The company’s speech synthesis and dubbing tools are as complementary as they are well-timed: both promise to bring audio and video to wider audiences and both come at a time when the audio space is booming. An early group of testers, among them YouTube creators, publishers and developers, already use the platform daily to voice videos, stories and characters, and the company expects the sphere of potential applications for generative speech will only expand. News publishers have already found that growing their audio presence is a great way of engaging and retaining subscribers. But contracting voice actors is expensive, as is having reporters read their stories. Book and newsletter authors, and even game developers, face similar challenges: the former increasingly turn to narrating their own work and the latter need to decide whether a particular character justifies recording costs. Those who use existing text-to-speech software save money but pay a different price by compromising on quality. ElevenLabs insists there is no longer a need to compromise as they prepare to equip creators and publishers with the most advanced and versatile AI storytelling tools.

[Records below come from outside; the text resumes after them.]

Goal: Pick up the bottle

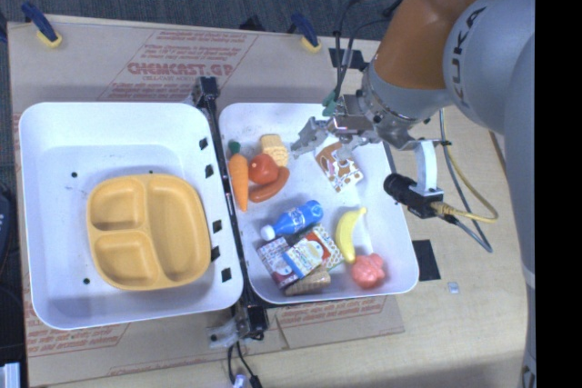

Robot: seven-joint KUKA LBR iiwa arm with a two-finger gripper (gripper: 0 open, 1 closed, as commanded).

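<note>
Near rim of right bin (318, 297): cracker (309, 282) and carton (293, 256) at centre, pink toy (367, 270) toward the right corner, banana (348, 233) just beyond it.

Bottle (296, 220) — blue, white cap toward the divider — lying on its side mid-bin, tilted across the floor; touching or nearly touching the carton at its near side, banana just beside its far-right end. Judged light, rigid plastic, smooth and round; likely to roll or squirt out under an off-centre pinch; not fragile. Best taken across the mid-body, fingers square to the long axis, approach from straight above; cap end too narrow and crowded by the carton; clearance on the near side tight, so expect contact with the carton.

Further in: carrot (238, 179) along the divider, tomato (264, 168) and sausage (269, 188) beside it, yellow block (273, 147) beyond; snack packet (336, 166) under the wrist.

Gripper (326, 134) above the far part of the bin, well apart from the bottle; fingers spread or closed — cannot tell, hardware cluttered; nothing visibly held.

Left bin (55, 132): yellow tray (145, 230).
</note>
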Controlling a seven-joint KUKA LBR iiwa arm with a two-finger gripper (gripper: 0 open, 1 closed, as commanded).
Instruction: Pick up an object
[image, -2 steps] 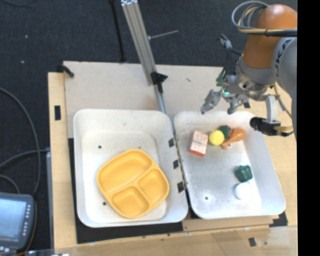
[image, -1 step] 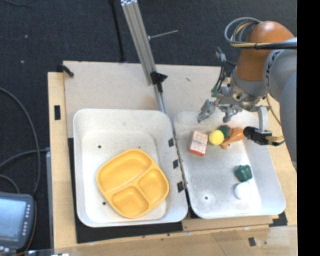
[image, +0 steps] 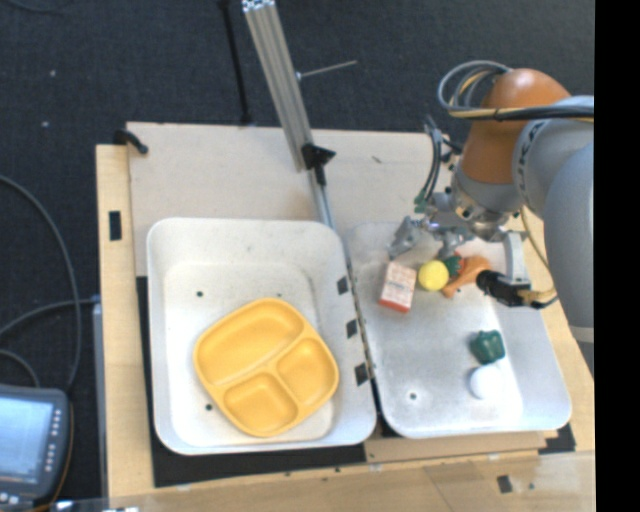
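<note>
Yellow ball (image: 433, 276) sits at the far end of my right bin (image: 440, 400), touching a small carton (image: 398, 287) on one side and an orange piece (image: 466, 274) on the other. My gripper (image: 437, 234) hangs just above them; its grip I cannot tell. Nearer lie a green block (image: 488, 346) and white ball (image: 483, 381). A yellow divided tray (image: 265, 366) fills the left bin (image: 175, 300).

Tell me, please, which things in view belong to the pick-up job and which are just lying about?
In play for the pick, all in the right bin:
small box
yellow ball
orange piece
green object
white ball
gripper, above the box and ball

Just lying about:
yellow divided plate in the left bin
metal post
screen off the bench
</note>
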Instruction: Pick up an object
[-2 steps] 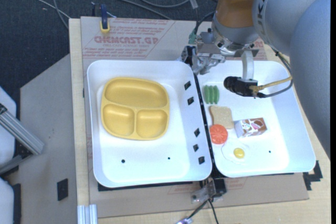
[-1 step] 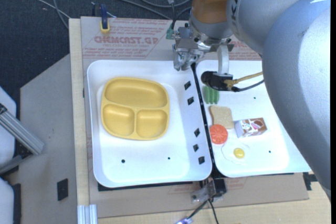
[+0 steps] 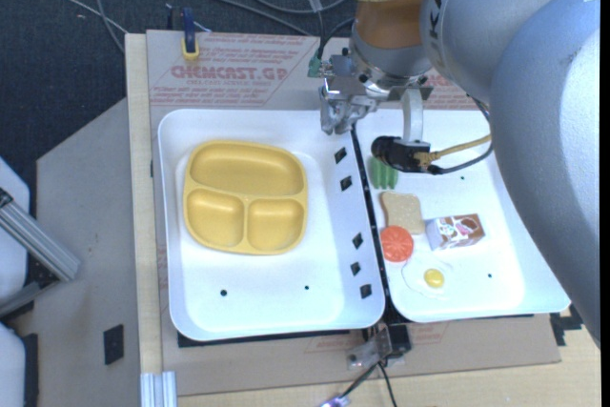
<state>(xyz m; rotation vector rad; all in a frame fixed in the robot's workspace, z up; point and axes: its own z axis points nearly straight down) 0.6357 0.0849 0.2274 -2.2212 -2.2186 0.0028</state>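
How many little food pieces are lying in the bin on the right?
5: a green piece at the top, a bread slice below it, a tomato slice, a fried egg nearest the front, and a small packet. The arm may hide more.

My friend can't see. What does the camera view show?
A grey robot arm reaches from the right, its tool hanging above the wall between two white bins. The left bin holds a yellow divided tray; the right bin holds toy food: a tomato slice, bread and a fried egg.
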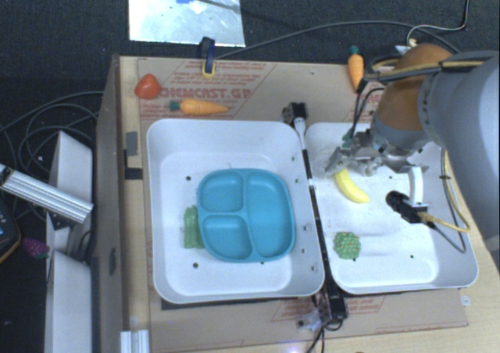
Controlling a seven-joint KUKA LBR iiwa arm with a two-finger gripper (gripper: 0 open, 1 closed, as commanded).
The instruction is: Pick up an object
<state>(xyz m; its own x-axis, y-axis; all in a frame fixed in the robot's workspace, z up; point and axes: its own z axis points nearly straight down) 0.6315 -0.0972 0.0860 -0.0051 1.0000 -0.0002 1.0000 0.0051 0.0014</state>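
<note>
The yellow banana (351,186) lies in the right bin (457,269), in its rear half near the wall it shares with the left bin (168,187). The gripper (348,160) is positioned directly above the banana's rear end, very close to it. Whether the gripper is open or closed cannot be determined, and nothing is seen held in it. A green knobbly object (347,245) lies nearer the front of the same bin, apart from the banana.

The left bin contains a blue divided plate (244,215), lying flat at the centre. A green item (191,228) lies against the plate's left edge.

Both bins sit on a brown cardboard surface (258,78). Behind the left bin this surface carries an orange carrot (199,107) and a red-orange rounded object (147,87). A second carrot (356,69) lies behind the right bin. Dark carpet (47,16) surrounds the bench, with a shiny sheet (186,0) laid on it.
</note>
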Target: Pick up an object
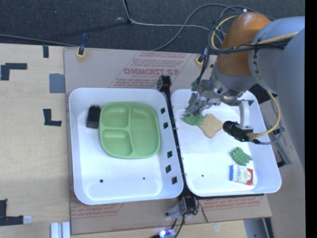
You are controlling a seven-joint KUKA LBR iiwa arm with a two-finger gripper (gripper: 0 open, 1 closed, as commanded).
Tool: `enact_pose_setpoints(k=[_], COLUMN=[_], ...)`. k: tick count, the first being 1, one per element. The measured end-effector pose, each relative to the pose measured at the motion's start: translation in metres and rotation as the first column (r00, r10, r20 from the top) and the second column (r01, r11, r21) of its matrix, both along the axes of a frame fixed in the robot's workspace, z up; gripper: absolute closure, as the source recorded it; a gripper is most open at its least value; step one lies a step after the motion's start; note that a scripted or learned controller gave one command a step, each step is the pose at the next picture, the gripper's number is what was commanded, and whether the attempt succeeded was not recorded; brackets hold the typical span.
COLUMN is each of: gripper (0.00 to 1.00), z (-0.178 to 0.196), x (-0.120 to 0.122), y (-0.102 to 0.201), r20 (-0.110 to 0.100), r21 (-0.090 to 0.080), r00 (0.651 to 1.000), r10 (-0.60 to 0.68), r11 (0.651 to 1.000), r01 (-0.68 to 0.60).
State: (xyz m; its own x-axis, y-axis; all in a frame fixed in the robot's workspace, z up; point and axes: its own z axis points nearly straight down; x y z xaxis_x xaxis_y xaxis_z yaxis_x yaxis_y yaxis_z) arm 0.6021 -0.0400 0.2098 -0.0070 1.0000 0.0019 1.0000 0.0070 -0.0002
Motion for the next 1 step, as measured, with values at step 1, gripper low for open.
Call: enact_pose_setpoints(k=[1], gripper=[1.0], z=[0.0116], x=[0.0073], y=[0.0606], r20=[0.0], r21=[0.0], r00=[1.0], r10=[0.001], r11=[1.0], r01=[-0.001])
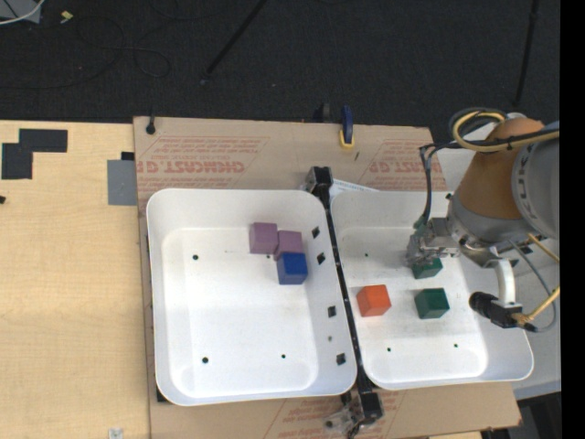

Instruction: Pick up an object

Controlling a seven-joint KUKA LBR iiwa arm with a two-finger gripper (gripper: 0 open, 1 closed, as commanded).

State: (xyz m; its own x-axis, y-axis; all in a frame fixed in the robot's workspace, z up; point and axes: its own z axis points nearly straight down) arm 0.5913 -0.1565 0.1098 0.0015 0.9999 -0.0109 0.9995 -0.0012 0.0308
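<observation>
Two white bins side by side on the bench, blocks in both, the arm reaching into the right one.

The left bin (174, 337) holds three blocks bunched in its upper middle: two purple blocks (264, 238) (290, 242) touching each other, and a blue block (292, 268) pressed against the lower edge of the second purple one. The right bin (439, 364) holds an orange block (373, 300) near the divider and a green block (431, 303) just to its right, the two apart. The gripper (426, 260) hangs low over the right bin's upper middle, above and slightly left of that green block, with a dark green piece (425, 267) at its tip; I cannot tell whether the piece is gripped or how wide the gripper stands.
</observation>
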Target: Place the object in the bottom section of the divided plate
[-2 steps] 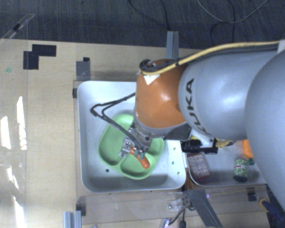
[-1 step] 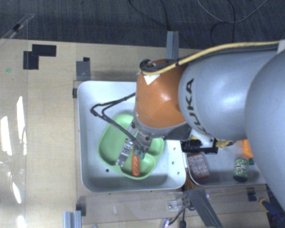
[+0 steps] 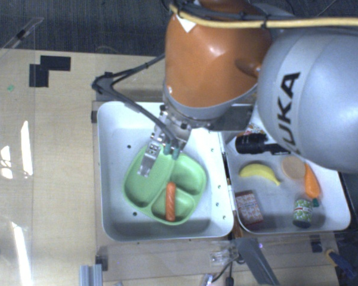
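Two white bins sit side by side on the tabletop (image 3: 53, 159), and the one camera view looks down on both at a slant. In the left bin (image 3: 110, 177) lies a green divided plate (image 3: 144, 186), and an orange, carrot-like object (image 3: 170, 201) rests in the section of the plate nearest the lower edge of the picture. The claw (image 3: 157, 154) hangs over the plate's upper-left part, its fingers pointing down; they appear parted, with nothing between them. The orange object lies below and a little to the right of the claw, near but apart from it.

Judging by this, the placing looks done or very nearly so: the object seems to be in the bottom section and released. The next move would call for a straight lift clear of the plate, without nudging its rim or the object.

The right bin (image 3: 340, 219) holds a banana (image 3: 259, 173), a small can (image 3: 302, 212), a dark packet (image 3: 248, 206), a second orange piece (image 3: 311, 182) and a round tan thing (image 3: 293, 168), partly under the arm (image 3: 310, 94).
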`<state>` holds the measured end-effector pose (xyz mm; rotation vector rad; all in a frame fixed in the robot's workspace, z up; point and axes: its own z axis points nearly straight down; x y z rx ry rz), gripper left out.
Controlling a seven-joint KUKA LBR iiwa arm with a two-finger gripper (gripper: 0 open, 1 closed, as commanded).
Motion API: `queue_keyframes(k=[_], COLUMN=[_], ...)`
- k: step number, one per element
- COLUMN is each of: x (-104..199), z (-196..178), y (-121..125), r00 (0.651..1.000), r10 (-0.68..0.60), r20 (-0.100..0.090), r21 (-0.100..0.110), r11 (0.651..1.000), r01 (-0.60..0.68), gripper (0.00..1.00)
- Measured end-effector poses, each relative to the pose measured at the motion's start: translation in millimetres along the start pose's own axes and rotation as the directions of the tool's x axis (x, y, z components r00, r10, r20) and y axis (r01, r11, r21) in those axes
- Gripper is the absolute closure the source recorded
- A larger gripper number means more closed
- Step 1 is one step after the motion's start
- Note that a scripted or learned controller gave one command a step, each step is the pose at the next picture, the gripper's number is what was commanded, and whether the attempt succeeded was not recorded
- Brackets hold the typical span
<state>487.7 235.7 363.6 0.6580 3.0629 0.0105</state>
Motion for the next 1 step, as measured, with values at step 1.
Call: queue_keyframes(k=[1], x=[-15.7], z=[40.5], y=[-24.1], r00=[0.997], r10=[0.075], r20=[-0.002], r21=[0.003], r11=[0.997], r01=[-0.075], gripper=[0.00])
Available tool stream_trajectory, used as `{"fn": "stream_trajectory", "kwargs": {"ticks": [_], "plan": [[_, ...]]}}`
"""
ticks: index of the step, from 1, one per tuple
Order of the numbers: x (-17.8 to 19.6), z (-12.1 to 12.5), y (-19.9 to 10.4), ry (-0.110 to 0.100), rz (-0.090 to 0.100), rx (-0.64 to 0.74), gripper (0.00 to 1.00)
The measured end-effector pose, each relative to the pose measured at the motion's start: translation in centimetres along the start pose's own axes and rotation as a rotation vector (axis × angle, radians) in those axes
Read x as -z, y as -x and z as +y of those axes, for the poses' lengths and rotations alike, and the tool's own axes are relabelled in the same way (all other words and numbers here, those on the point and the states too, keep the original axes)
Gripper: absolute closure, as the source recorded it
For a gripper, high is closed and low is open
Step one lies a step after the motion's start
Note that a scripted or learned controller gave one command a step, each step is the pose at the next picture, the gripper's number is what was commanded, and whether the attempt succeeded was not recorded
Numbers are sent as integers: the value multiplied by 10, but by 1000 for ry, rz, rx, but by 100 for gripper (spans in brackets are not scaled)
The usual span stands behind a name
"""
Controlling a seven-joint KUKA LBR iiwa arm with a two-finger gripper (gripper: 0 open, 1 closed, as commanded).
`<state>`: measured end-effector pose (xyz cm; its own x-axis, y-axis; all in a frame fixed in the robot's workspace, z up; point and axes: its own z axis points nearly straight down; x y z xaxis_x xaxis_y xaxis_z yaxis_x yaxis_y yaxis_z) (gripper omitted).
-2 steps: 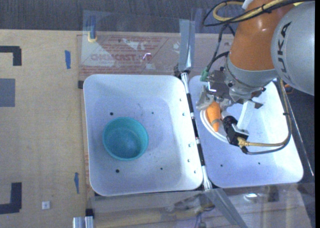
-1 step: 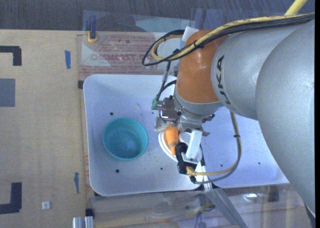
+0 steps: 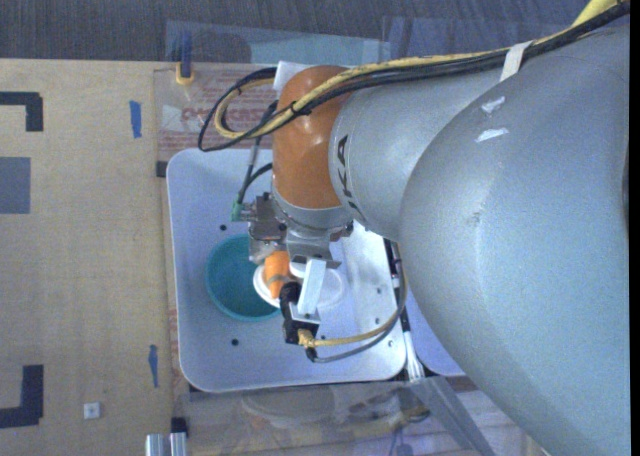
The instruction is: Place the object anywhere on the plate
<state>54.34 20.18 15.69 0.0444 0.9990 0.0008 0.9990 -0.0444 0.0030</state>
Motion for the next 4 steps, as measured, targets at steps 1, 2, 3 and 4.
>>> {"fn": "stream_trajectory", "kwargs": {"ticks": [1, 2, 3, 4], "plan": [[-2, -1, 0, -3, -1, -1, 0], [-45, 94, 42, -4, -1, 152, 0], [-39, 91, 37, -16, 4, 156, 100], [47, 124, 46, -8, -3, -84, 100]]}}
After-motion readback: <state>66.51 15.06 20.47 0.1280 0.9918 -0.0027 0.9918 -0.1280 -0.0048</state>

“The platform we’re launching now is all about turning text into top-quality spoken audio. We want to let people enjoy their favorite book or newsletter by giving a voice to all the authors, creators and developers who couldn’t afford one” - says Mati Staniszewski, a co-founder. “Our ultimate goal is to let people enjoy any content they find relevant and interesting, regardless of what language they speak” - adds Piotr Dabkowski, also a co-founder.
At Credo Ventures we seek to work with smart and ambitious founders from the CEE region. We saw the hunger and spark in Mati’s and Piotr’s eyes at our very first meeting. A few months later they’re becoming an OpenAI-grade speech technology research hub overcoming the biggest challenges in artificial audio. Their synthesized voices are already indistinguishable from real ones and this breakthrough has not only massively lowered the barriers to generating content in unprecedented quality and fidelity, but soon enough it will also let creators radically expand their audiences by going multilingual. – says Maciek Gnutek, General Partner at Credo Ventures.
Despite being commonplace across entertainment & business alike, audio has been relatively neglected by recent advancements in research. We couldn't be more excited to be backing Mati & Piotr during this golden era for generative AI, and believe ElevenLabs are the team to bring this technology to the masses, one voice at a time - says Oliver Kicks, Principal at Concept Ventures.
ElevenLabs is a research company developing AI voice synthesis software for creators and publishers. The company’s tools render remarkably lifelike speech and can adjust intonation and inflections based either on context or user instruction. The company’s platform seeks to provide the necessary quality and versatility to become a one-stop-shop for voicing news, newsletters, books and videos. Key features include: text-based speech generation, voice cloning, voice design and, soon, project workflow for narration editing. ElevenLabs was founded in 2022 by Piotr, an ex-Google machine learning engineer, and Mati, an ex-Palantir deployment strategist. The company’s long-term goal is to make spoken content universally accessible in any language and voice.
Venture capital provided by Credo Ventures and Concept Ventures. Individual investors include Peter Czaban, Tytus Cytowski, Talfan Evans, Dr Fatima Godall, Tomasz Karwatka, Piotr Karwatka, Akhil Paul, Bartek Pucek, Marta Pyrzyk, Carles Reina, Parin Shah, Charlie Songhurst and Harry Songhurst.